Defined Words: host cell, symbiosis, chloroplasts, mitochondria, nucleolus, eukaryote, DNA, cellular nucleus, Snowball Earth, colony, multicellular life
The organisms of Earth lived in a highly competitive environment, with predators adding to the danger that each cell faced. The surviving cells needed to be able to allocate resources to internal processes, to keep the cell functioning, as well as external processes, to avoid being eaten by another cell. This requirement was difficult to fulfill for single celled organisms.
If you only had enough time to do one chore but multiple chores needed to get done, the effectiveness of each chore will likely decrease if you don’t have more time to spend. Single celled organisms faced this same dilemma.
Evolution is based on working with what you have rather than aiming for an ideal. The cells that were now splitting their resources between internal and external processes couldn’t just decide to develop a way to gain more resources.
Instead, smaller cells that were very good at performing specific processes found their way into a larger host cell. The host cell allowed the smaller cells to live within them, but only if the guest continued to do its job. The process of two organisms working together is called symbiosis.
Some cells adapted to perform photosynthesis very well so they gave the host cell a steady source of food; chloroplasts are a descendant of these. Some cells were good at breaking down food into more usable energy forms; mitochondria are modern examples of these cells. Others were able to build protein structures that aided the host cell in producing proteins of its own; the nucleolus (the nucleus within the nucleus) is an example of this type.
Regardless of the function, the overall effect was the same: the guest cells began to allocate more and more of their resources towards performing their specific process. With those processes taken care of by the guest cells, the host could allocate more resources toward external processes to keep the host and its guests safe from predators.

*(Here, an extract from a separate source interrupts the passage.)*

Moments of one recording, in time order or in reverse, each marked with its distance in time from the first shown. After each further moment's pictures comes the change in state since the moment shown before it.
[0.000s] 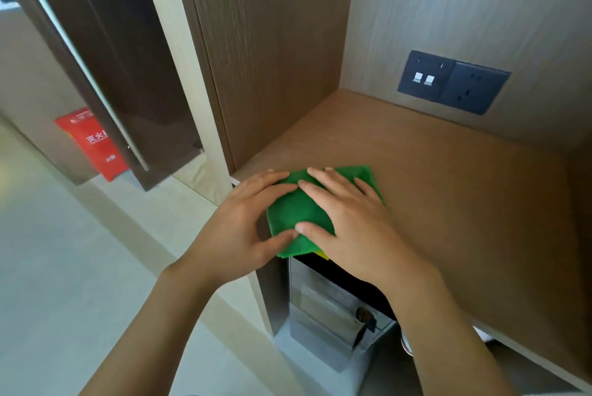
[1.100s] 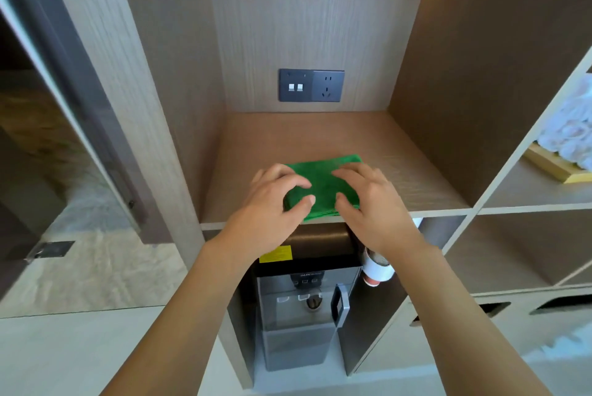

Over time, the guest cells allocated all of their resources toward performing their task for the host and in exchange were given the protection and energy to continue surviving. These were the first communities of cells, all living within a larger cell. We call this community a eukaryote.
Eventually, an adaptation that combined two copies of RNA together to form a more protected structure would arise; we call this double stranded molecule DNA. Over time another adaptation would cover the DNA with an internal membrane to give greater protection. This was the formation of a cellular nucleus and it became our main identifier for eukaryotes.
Around 650 million years ago, a decrease in greenhouse gases lowered the temperature of the planet so much that the Earth froze into what we call Snowball Earth. Our atmosphere usually plays the role of a warmth blanket and without it, the overall temperature of the planet lowered to the point where glaciers formed all the way through the tropics, almost to the equator.
Oceans froze over; this was a trying time for the organisms living underneath the ice. Couple these harsh conditions with the constant threat of predation and it becomes almost impossible for single celled organisms to survive.
Symbiosis to the rescue again! Individual eukaryotes found that grouping up gave a better chance for survival of the group and therefore each individual’s chances would improve. Sometimes the individual cells would continue their individual functions but give some resources to the group, we call this a colony.
The cells belonging to a colony could potentially survive on their own but were much more likely to thrive utilizing the cooperation of the colony. Many organisms still utilize the colonial advantage, allowing them to accomplish functions greater than the individual. You are probably aware of colonies of microbes, algae, fungi, and even animals like ants and bees.
A group of eukaryotes that work together may follow the trend of the smaller cells that make them up. Over time the guest cells specified in a single function so that the host cell could allocate resources to other functions. Similarly, over time a group of eukaryotes would specify in particular functions to aid the entire group. These cells would give up on some processes entirely and not even utilize the part of their DNA meant for other functions.
While individual eukaryotes were unable to survive outside of the group, this specialization process meant the group could perform much more complex tasks as a whole. This was the beginning of multicellular life: a community of eukaryotic cells working together to increase the overall chance of survival.
During our most trying times in the history of life, it was symbiosis that allowed us to keep moving forward. Working as a group gave our ancestors new possibilities to survive and thrive whether that is within a single cell or a single organism. This is a lesson that should not be forgotten: the group is always more capable and powerful than the individual.